A former top Kuwaiti official says the Islamic world’s inability to criticize Osama bin Laden leaves the impression Muslims universally support the al-Qaida terrorist leader.
Dr. Sa’d Bin Tefla, a journalist and former Kuwaiti minister of information, wrote an article in the London daily Al-Sharq Al-Awsat titled “We are all bin Laden,” reports the Middle East Media Research Institute.
Tefla said much damage has been caused to Muslims because the world is contrasting Muslims’ tepid approach to bin Laden to their overwhelming response in the 1980s to British author Salman Rushdie and his controversial book “The Satanic Verses.”

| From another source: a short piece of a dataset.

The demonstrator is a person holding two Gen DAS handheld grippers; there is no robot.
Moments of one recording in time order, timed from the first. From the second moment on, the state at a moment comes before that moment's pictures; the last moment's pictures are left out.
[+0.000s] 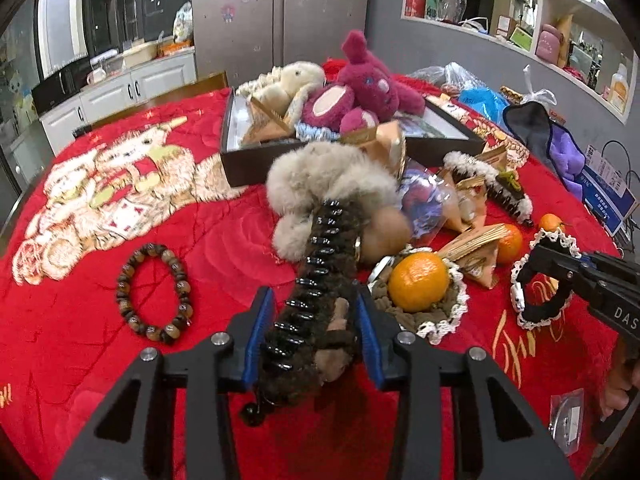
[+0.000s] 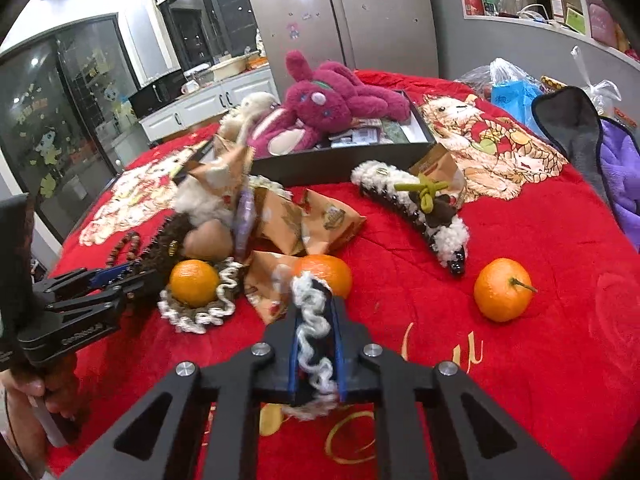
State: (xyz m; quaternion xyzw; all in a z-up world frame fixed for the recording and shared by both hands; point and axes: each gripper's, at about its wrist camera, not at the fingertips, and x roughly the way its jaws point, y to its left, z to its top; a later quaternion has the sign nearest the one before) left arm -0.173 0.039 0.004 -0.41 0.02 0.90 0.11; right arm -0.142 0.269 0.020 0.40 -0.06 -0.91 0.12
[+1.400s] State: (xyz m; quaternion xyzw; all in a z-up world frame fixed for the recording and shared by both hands) left arm -0.106 -0.020 0.135 -0.30 -0.05 0.95 0.09; right arm -0.054 0.232 0.128 0.28 -0.03 -0.95 0.14
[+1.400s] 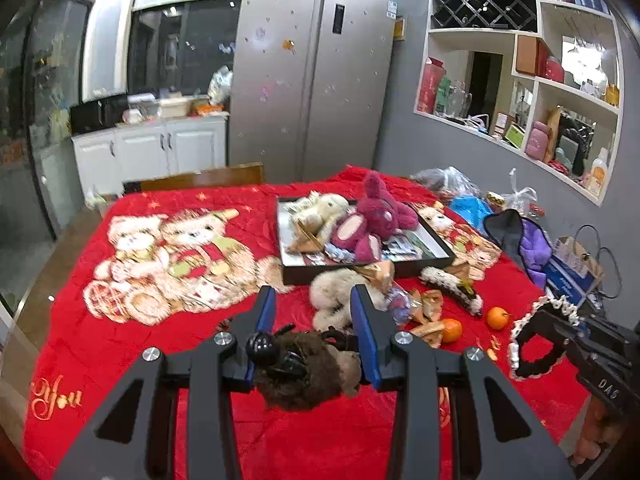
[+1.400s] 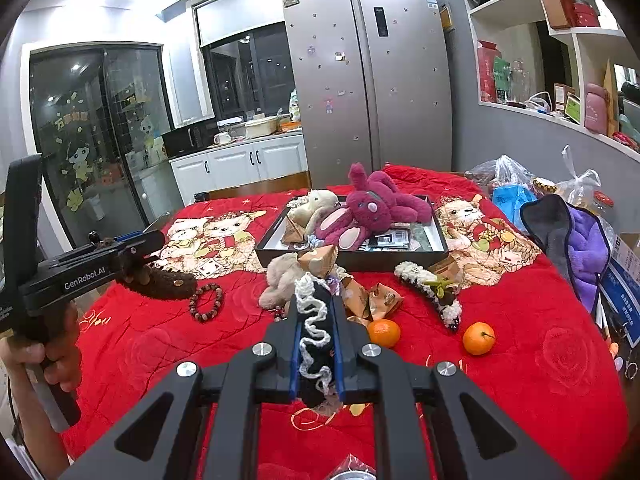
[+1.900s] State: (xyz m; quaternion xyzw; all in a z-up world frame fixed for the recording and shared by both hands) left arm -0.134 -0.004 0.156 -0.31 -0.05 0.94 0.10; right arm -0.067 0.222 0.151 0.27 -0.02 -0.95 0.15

Against Rushdie, Tefla wrote, “We rattled and sharpened all of our rhetorical sabers, our religious legal rulings [fatwa], [alerted] our guards, our ports, our airports and our border crossings in order to prevent his entering [our countries] and the distribution of his book, since it does damage to Islam.”
Protests erupted at British embassies all over the Islamic world and Rushdie dolls were burned along with copies of his book, he recalled. In a protest in Pakistan, nine people were killed and others were injured by police.
“Religious legal rulings were disseminated one after another banning Salman Rushdie’s book and calling for him to be killed,” Tefla said. “Iran earmarked a reward of one million dollars for whoever would implement Imam Khomeini’s fatwa and kill Salman Rushdie.”
But where are the fatwas against bin Laden? he asked.
“Despite the fact that bin Laden murdered thousands of innocents in the name of our religion and despite the damage that he has caused to Muslims everywhere, and especially to innocent Muslims in the West whose life is much better than the life of Muslims in Islamic lands, to this date not a single fatwa has been issued calling for the killing of bin Laden, on the pretext that bin Laden still proclaims ‘there is no God other than Allah,'” Tefla wrote.
He points out no protests have been held to condemn bin Laden, though “perhaps there were some that demonstrated in his favor.”
Muslim satellite television channels “competed amongst themselves in broadcasting his sermons and fatwas, instead of preventing their dissemination as they did in the case of Rushdie’s book,” Tefla wrote.
“Have we earmarked a reward for anyone who kills bin Laden as we did for anyone who kills Rushdie on account of his book?
“With our equivocal stance on bin Laden, we from the very start left the world with the impression that we are all bin Laden.”